Recurrent controller instead of stacked image observation?

denisyarats / drq

DrQ: Data regularized Q

https://sites.google.com/view/data-regularized-q

MIT License

405 stars 52 forks source link

Recurrent controller instead of stacked image observation? #1

Closed miriaford closed 4 years ago

miriaford commented 4 years ago

This is an amazing work, thanks a lot for sharing!!

The paper states that stacking the last 3 image frames can convert POMDP to MDP. While I understand this is common practice, I wonder if you have tried using GRU/LSTM controller? Does it typically perform better or worse than frame stacking in your experience?
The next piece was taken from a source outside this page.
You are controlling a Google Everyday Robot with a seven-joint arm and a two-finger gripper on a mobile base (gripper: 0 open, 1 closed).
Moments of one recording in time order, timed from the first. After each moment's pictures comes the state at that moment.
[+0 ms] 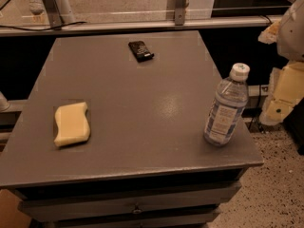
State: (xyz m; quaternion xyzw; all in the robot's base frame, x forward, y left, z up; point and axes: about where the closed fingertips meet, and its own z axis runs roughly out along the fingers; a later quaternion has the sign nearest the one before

denisyarats commented 4 years ago

That is a good point and definitely worth exploring! We did notice that in some tasks stacking only 3 frames might not be sufficient. However, it seems that for MuJoCo-based (and Atari, it’s a different domain though) tasks taking 3 frames is usually sufficient. For more complicated tasks, where there is a very long dependency between policy and observed actions, an RNN controller is crucial though.

miriaford commented 4 years ago

Thanks for your comments!

Now that you mention Atari, I didn't find any results in the paper, but I'm very curious how your method compares against others on Atari games. Do you have any tables or just general findings to share?